- _WORK REQUIRED_: Search the material for the string "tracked", then show every line where it turns up.

------------

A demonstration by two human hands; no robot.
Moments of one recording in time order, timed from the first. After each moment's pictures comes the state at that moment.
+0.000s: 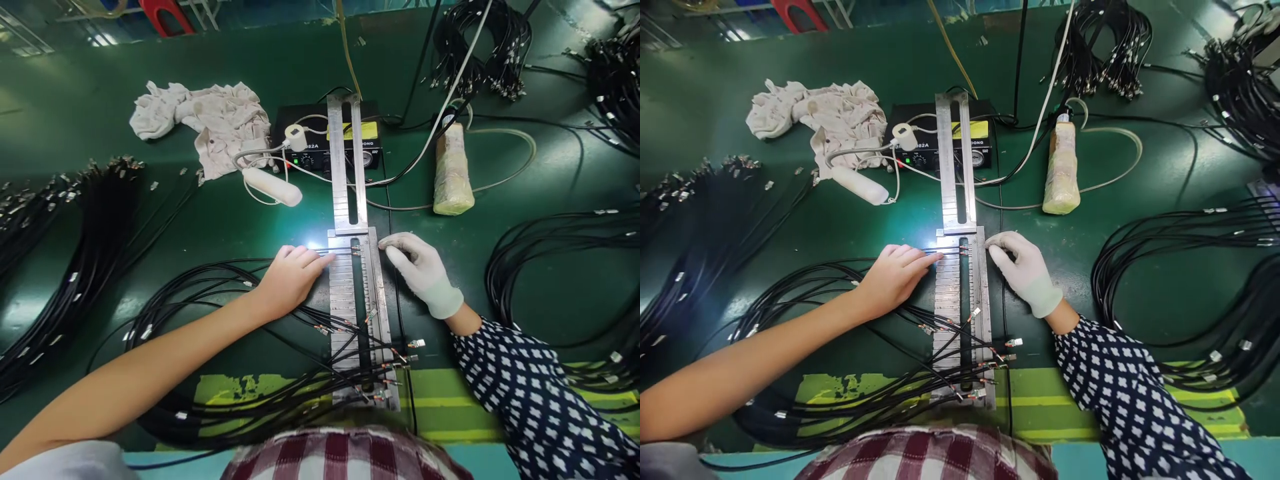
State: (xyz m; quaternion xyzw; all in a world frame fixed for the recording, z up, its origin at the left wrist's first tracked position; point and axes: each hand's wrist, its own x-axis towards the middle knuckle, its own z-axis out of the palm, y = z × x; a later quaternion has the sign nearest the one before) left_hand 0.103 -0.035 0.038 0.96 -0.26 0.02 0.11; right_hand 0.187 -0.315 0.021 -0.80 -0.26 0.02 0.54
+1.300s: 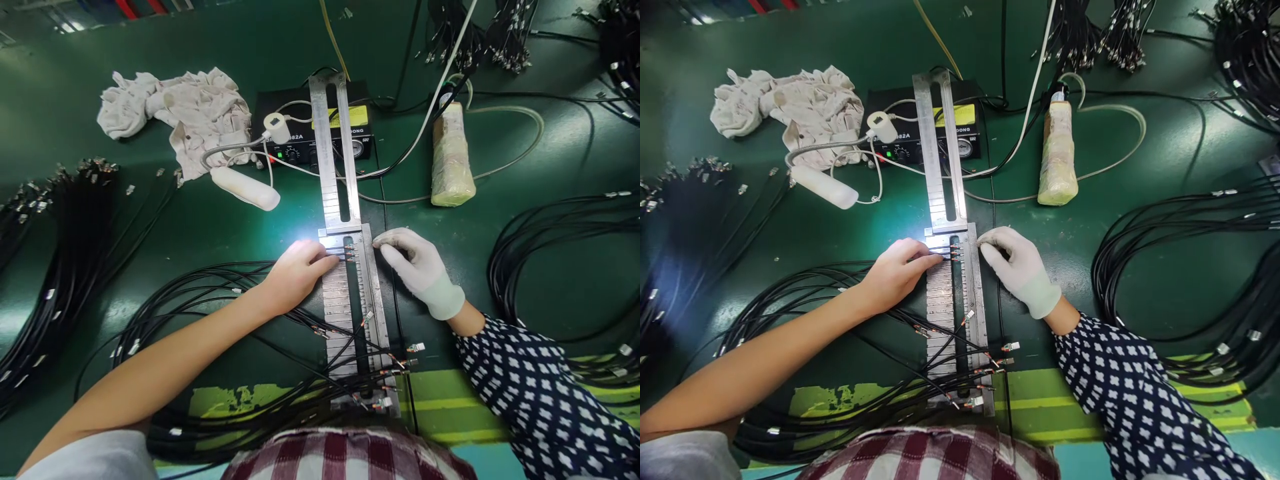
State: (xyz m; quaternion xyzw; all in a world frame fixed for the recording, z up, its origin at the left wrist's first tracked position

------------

- _ANSWER BELOW_:
State: (xyz m; quaternion xyzw; all in a world frame fixed for the recording, z up, its origin at the left wrist's first tracked position; point and axes: each hand's wrist, its own x-axis towards the middle knuckle, its own z-axis out of the palm, y = z × x; a later quaternion has the sign nearest the one before) left_hand 0.103 -0.035 0.038 0.96 -0.26 0.02 0.11; right_hand 0.187 -0.315 0.021 -0.80 -0.26 0.02 0.54
State: (xyz m; quaternion xyzw; all in a world frame fixed for the recording, z up, its origin at the left wrist's first tracked position

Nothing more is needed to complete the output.